INPUT DATA>

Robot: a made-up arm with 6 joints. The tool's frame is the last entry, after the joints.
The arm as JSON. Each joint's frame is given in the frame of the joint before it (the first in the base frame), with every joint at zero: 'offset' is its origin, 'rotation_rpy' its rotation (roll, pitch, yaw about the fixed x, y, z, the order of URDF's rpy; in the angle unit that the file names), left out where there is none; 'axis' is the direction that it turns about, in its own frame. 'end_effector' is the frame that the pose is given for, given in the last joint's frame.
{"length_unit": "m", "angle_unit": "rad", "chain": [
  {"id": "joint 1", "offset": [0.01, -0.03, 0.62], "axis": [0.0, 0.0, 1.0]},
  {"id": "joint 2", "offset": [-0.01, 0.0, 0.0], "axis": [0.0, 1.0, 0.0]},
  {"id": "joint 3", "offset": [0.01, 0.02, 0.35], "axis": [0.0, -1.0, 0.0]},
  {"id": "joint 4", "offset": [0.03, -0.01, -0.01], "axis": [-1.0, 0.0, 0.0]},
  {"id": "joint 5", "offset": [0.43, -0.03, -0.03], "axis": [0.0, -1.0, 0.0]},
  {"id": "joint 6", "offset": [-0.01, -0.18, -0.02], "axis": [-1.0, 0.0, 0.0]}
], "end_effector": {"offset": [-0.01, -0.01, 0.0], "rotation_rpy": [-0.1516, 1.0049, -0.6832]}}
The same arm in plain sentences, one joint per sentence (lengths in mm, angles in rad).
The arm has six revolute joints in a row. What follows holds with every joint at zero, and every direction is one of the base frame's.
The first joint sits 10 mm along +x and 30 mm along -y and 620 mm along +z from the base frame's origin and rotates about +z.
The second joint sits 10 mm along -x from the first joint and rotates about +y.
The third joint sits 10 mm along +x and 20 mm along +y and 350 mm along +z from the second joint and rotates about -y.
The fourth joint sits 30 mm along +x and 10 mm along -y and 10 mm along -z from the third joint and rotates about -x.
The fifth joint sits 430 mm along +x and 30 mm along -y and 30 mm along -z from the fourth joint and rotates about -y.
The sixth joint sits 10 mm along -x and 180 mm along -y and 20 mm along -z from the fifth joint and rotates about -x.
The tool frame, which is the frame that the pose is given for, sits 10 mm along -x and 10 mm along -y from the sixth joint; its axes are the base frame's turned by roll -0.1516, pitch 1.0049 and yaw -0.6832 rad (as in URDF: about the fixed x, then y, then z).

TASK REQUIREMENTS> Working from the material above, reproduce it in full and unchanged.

RESULT OF THIS TASK>
Robot: a made-up arm with 6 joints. The tool's frame is the last entry, after the joints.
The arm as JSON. Each joint's frame is given in the frame of the joint before it (the first in the base frame), with every joint at zero: 'offset' is its origin, 'rotation_rpy' its rotation (roll, pitch, yaw about the fixed x, y, z, the order of URDF's rpy; in the angle unit that the file names), left out where there is none; 'axis' is the direction that it turns about, in its own frame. 'end_effector' is the frame that the pose is given for, given in the last joint's frame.
{"length_unit": "m", "angle_unit": "rad", "chain": [
  {"id": "joint 1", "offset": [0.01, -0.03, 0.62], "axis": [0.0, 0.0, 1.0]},
  {"id": "joint 2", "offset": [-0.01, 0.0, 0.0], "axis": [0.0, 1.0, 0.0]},
  {"id": "joint 3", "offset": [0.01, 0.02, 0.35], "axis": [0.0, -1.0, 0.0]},
  {"id": "joint 4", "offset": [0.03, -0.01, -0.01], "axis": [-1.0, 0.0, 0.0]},
  {"id": "joint 5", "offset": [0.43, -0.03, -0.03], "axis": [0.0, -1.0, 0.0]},
  {"id": "joint 6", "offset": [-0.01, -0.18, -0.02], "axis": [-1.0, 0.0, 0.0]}
], "end_effector": {"offset": [-0.01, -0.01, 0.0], "rotation_rpy": [-0.1516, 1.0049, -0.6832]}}
The same arm in plain sentences, one joint per sentence (lengths in mm, angles in rad).
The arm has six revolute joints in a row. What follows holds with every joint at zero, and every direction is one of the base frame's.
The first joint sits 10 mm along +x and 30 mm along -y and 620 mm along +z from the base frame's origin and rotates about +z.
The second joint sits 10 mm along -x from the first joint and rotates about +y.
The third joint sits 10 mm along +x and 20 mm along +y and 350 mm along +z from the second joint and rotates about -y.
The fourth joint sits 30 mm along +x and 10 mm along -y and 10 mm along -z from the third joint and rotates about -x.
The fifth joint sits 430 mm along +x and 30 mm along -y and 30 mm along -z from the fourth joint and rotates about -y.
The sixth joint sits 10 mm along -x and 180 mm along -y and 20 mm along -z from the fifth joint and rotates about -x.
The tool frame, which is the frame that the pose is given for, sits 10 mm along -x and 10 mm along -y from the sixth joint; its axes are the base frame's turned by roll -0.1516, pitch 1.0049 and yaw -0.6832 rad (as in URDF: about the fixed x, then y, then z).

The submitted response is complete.